Meta dropped Llama 3 on April 18th and the open source AI community responded immediately. Within 24 hours it was the top trending repository on GitHub. Within a week it was running on everything from MacBook Pros to enterprise GPU clusters. Here is why this one is different from previous open source model releases.

The capability jump

Llama 2 was a solid open source model but nobody was seriously claiming it competed with GPT-3.5 Turbo, let alone GPT-4. It had a ceiling that made it practical for specific use cases but not a genuine alternative for demanding tasks. Llama 3 70B crossed a threshold. Multiple independent evaluations put it above GPT-3.5 Turbo on reasoning and coding benchmarks. That matters because GPT-3.5 Turbo powered ChatGPT for most of its first year. The capability that amazed people in late 2022 is now open source and downloadable.

The training approach

Meta made significant investments in data quality for Llama 3. They filtered the training data to a higher standard of factual accuracy and removed low-quality web content more aggressively than previous versions. The instruction tuning for the instruct variant also improved substantially. The models are better at following multi-step instructions and less likely to confabulate on common knowledge questions.

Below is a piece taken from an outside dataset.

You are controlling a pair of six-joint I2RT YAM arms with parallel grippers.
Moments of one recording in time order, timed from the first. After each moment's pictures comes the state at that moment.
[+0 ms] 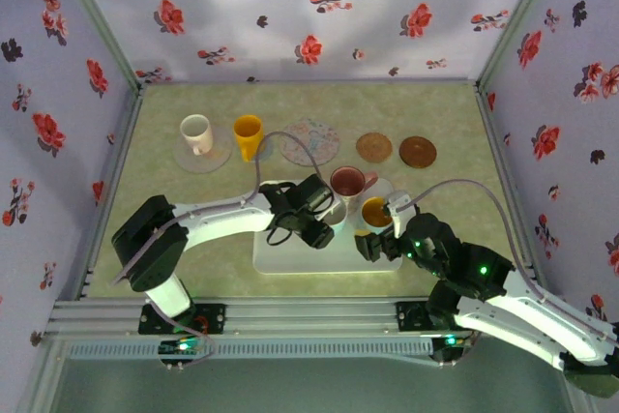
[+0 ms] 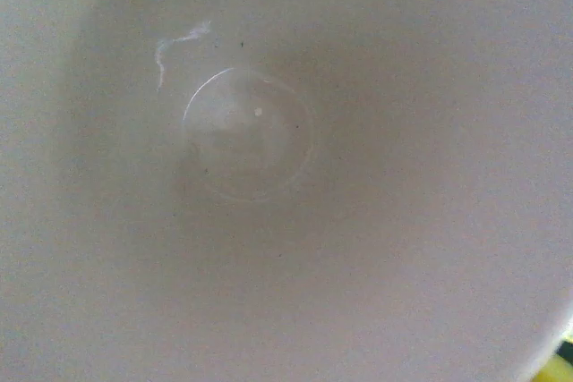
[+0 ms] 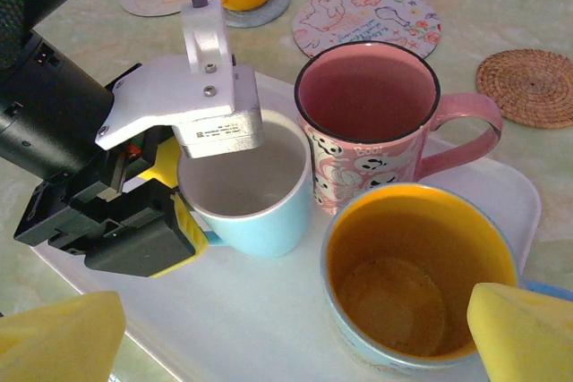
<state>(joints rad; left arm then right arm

Meta also announced that 400B+ parameter variants are in training and will release later in 2024. That is the number that would genuinely challenge GPT-4 class models. Llama 3 as released is a step change. Llama 3 with the larger variant will be the real test of whether open source can match the frontier.

The ecosystem response

Ollama, llama.cpp, HuggingFace, Groq, Together AI, Replicate: every major inference platform had Llama 3 running within hours of the weights release. The ecosystem has matured enough that a new model release immediately translates into deployment options across local, cloud, and API form factors.

Meta's decision to maintain open weights releases creates a flywheel. The ecosystem investment in tooling, hosting, and fine-tuning for Llama models compounds with each release. That is a meaningful advantage over closed models and it is accumulating.